Better adder designs that utilize the optimized spanning tree mechanism (such as the Lynch-Swartzlander adder or the Kantabutra-style adder) require the usage of Manchester Carry Chains (MCCs) for them to be sufficiently better (instead of just a CLA tree with ripple-carry full adders or some half adders at the end). While MCCs are faster and require less area, implementing them requires us to directly access and manipulate the arrangement of PFETs and NFETs (as well as transmission gates), which are seemingly not allowed since they are not part of the stdcell.jsim
library (although they are part of JSim's built-in sub-circuits, except for transmission gates) and it would be considered as a change in technology instead of arrangement. However, the quaternary logic could serve as an inspiration even for traditional CMOS-based adders. There are also modified variants of the aforementioned adder flavour versions which might be better.
Other alternatives could also be explored in the future, such as combining carry-skip or carry-select into the adder, implementing HK signals for Radix-8 Booth Encoding (better than Radix-2 or Radix-4) or employing the help of an evolutionary machine learning algorithm to find the best placement of black boxes, grey boxes and buffers to generate a unique flavour of the parallel prefix carry-lookahead adder.
The even bits and odd bits are not treated equally in our selected adder architecture. Also, the more significant bits travel longer distances than the less significant bits. As such, with these factors in our consideration, we arbitrarily choose Bit 31, the Most Significant Bit (MSB), as our test bit (so as to capture all the different logic-based arithmetic manipulations along the way).

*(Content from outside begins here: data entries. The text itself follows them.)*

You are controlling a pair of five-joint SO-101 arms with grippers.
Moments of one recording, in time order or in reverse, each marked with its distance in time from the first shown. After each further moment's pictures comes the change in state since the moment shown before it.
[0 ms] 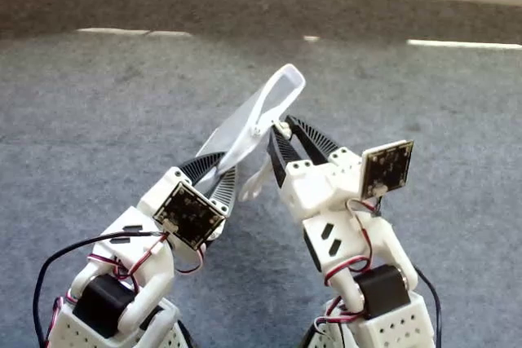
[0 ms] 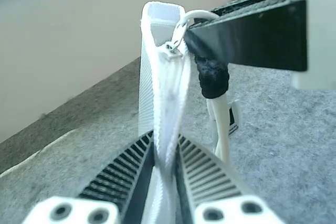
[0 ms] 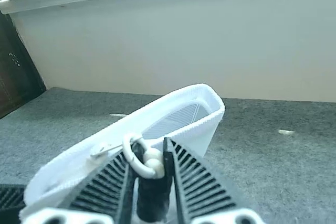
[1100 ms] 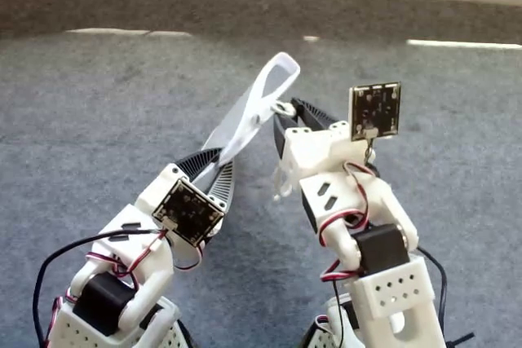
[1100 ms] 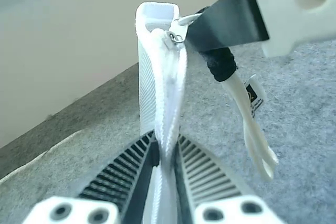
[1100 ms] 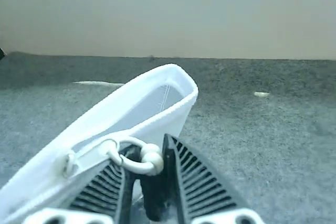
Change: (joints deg) left arm -1.1 0.6 -0.4 -0.1 -0.9; right arm 4.6 17.1 -16.5 10.4 1.4
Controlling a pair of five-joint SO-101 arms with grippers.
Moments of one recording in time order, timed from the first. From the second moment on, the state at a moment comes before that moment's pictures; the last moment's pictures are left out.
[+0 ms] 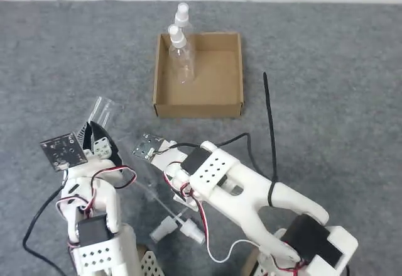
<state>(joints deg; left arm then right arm) -19.8 -103.5 97.2 40.2 13.0 -54.3 -6.7 36.0 64.4 12.1</state>
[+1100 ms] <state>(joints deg) -19.8 -103.5 97.2 40.2 13.0 -51.3 -17.8 36.0 76.6 12.4</state>
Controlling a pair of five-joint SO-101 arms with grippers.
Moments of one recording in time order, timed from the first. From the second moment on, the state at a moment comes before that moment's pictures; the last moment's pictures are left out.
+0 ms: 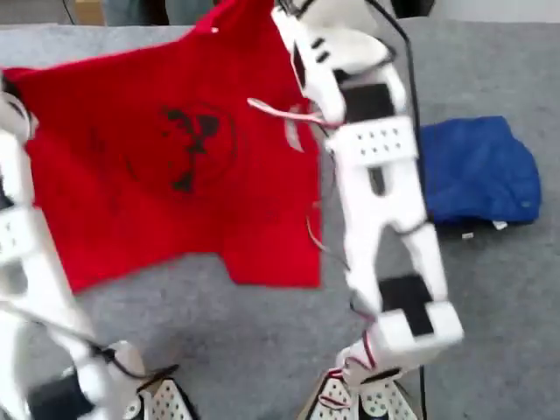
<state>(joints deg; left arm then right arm) -28.8 -24.3 13.4 30.2 8.5 -12.8 9.5 -23.3 25.8 30.2</state>
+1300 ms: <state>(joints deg) -33.1 0.8 25.0 45.1 -1.2 -12.7 25.2 -39.5 99.9 55.7</state>
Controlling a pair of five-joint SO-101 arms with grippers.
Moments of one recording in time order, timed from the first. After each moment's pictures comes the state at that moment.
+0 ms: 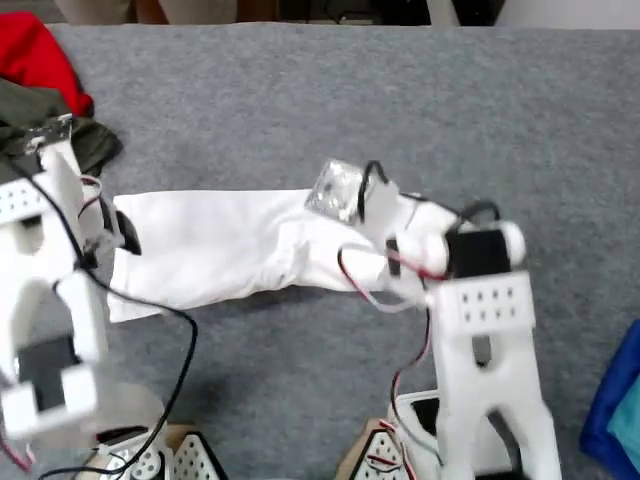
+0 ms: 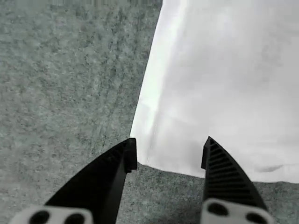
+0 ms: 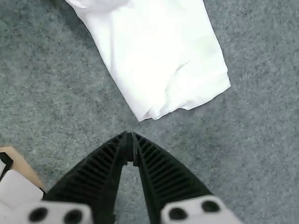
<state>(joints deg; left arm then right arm) -24.4 3.8 6.3 86.4 -11.8 -10.9 -41.8 32.1 87.6 43.6</state>
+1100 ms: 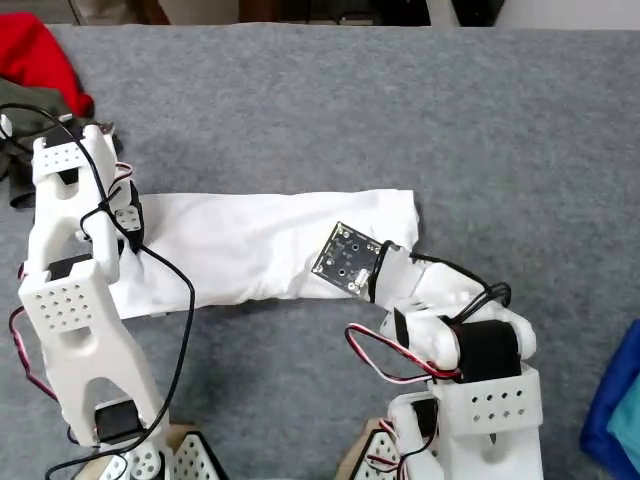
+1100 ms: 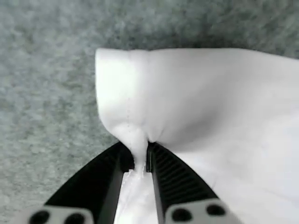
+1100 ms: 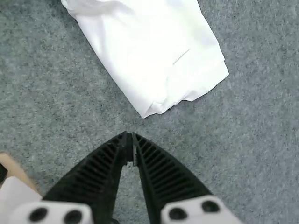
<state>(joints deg) -21.6 43.8 -22.9 88.1 -11.9 -10.9 -64.6 48.7 85.8 43.6</state>
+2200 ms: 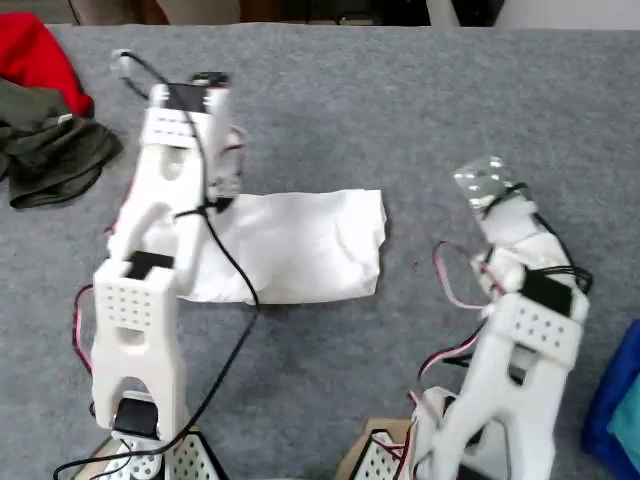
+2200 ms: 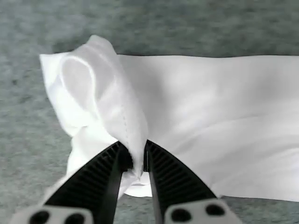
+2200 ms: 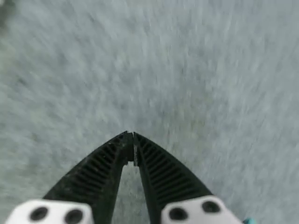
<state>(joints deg) 7.6 37.6 -42.1 100.2 0.7 27.6 -36.6 56.1 44.2 40.4</state>
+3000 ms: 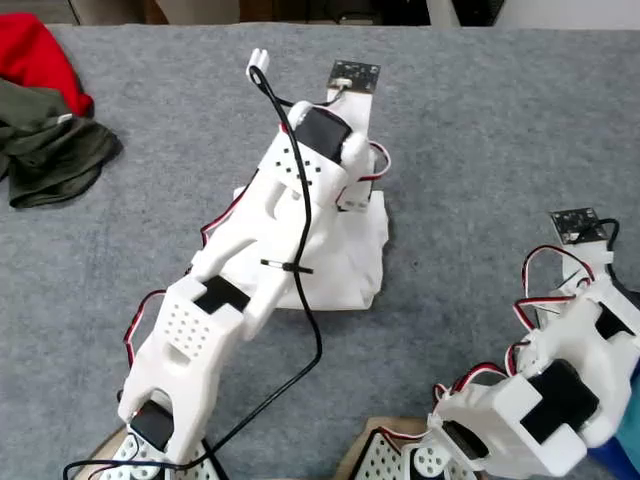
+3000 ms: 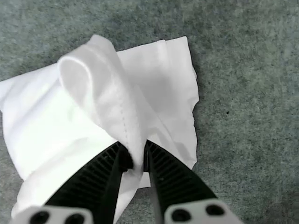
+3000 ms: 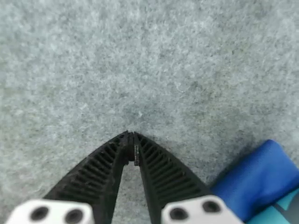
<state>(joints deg) 31.6 37.6 -57.1 100.2 12.7 47.8 -1.5 44.3 39.6 44.2</state>
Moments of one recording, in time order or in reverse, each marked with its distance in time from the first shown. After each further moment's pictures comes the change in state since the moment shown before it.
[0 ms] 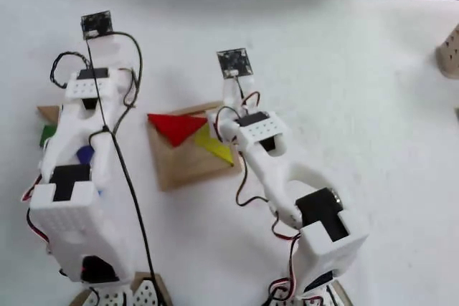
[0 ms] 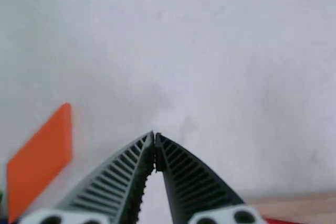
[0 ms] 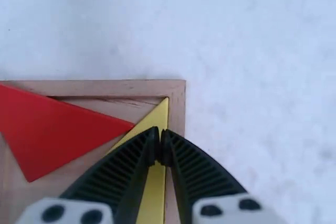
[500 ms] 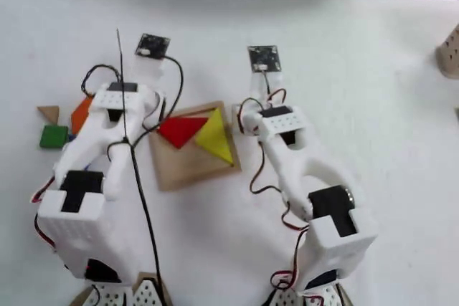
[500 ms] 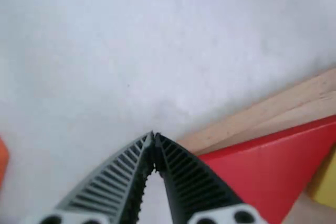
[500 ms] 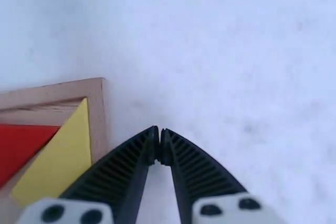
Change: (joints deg) left arm 7.7 -4.3 11.1 1.2 -16.9; right arm 8.6 0.0 -0.2 2.9 0.0
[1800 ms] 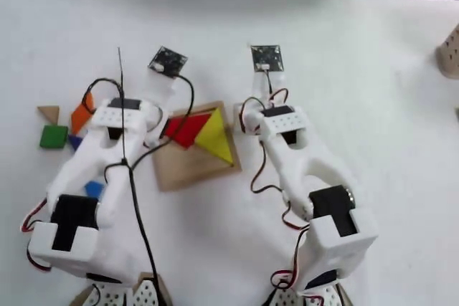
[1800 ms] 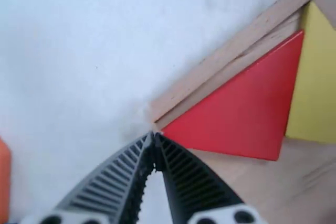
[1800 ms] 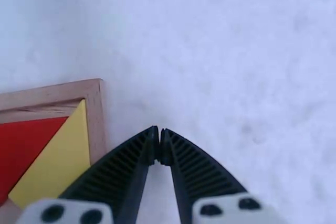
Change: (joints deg) left arm 2.6 -12.9 13.9 -2.3 -10.2; right arm 0.1 0.0 0.0 0.0 -0.2
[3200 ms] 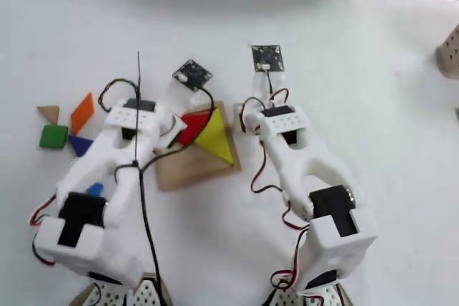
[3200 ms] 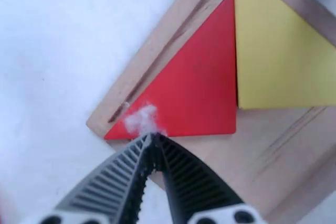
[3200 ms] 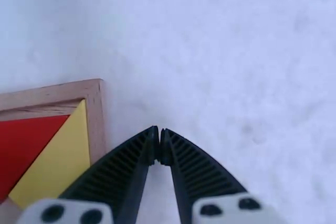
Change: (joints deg) left arm 5.0 1.1 -0.6 4.8 -7.5; right arm 0.0 0.0 0.0 0.0 0.0
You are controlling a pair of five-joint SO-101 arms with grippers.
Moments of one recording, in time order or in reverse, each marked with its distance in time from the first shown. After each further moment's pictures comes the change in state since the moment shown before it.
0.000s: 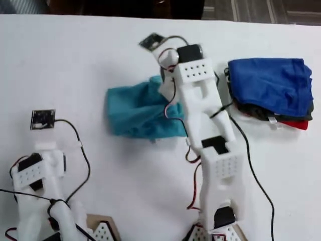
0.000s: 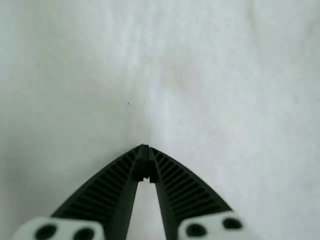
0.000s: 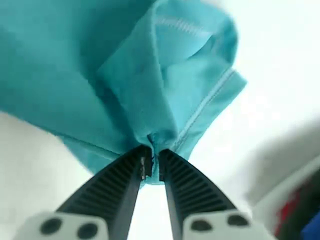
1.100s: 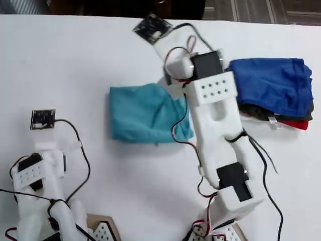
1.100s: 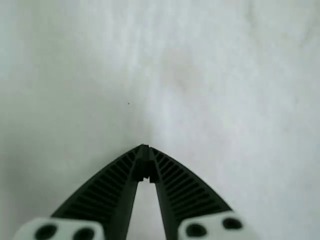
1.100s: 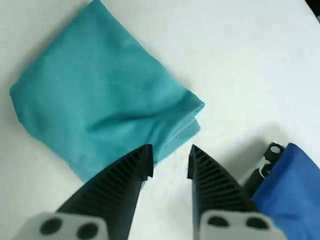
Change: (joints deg) left arm 0.0 0.0 0.0 0.0 0.0; right arm -3.5 -24.7 10.9 -9.3 1.8
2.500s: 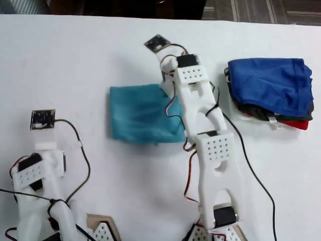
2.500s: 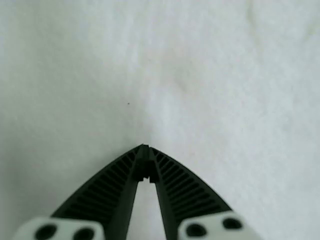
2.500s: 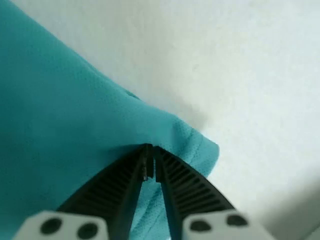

For the CNF file generator, we recreate the original 32-bit adder and our best optimized adder circuit design (the Han-Carlson adder) into a BC (constrained Boolean Circuit) file, which in turn is converted into a CNF file ready for submission by using bc2cnf
from BCpackage (bcsat
) and running this command:
bc2cnf -v -nosimplify -nocoi input.bc output.cnf
For future work, a procedural converter from a JSIM file to a BC file (and hence to a CNF file as well) could be developed to automate the conversion work.
For the deterministic 2-SAT Solver, we implemented Kosaraju's algorithm to achieve polynomial time asymptotics.
For the randomized SAT Solver, we implemented a random walk algorithm.
A detailed explanation of the implementation details, as well as a comparison between the two algorithms are outlined in our 50.004 report document.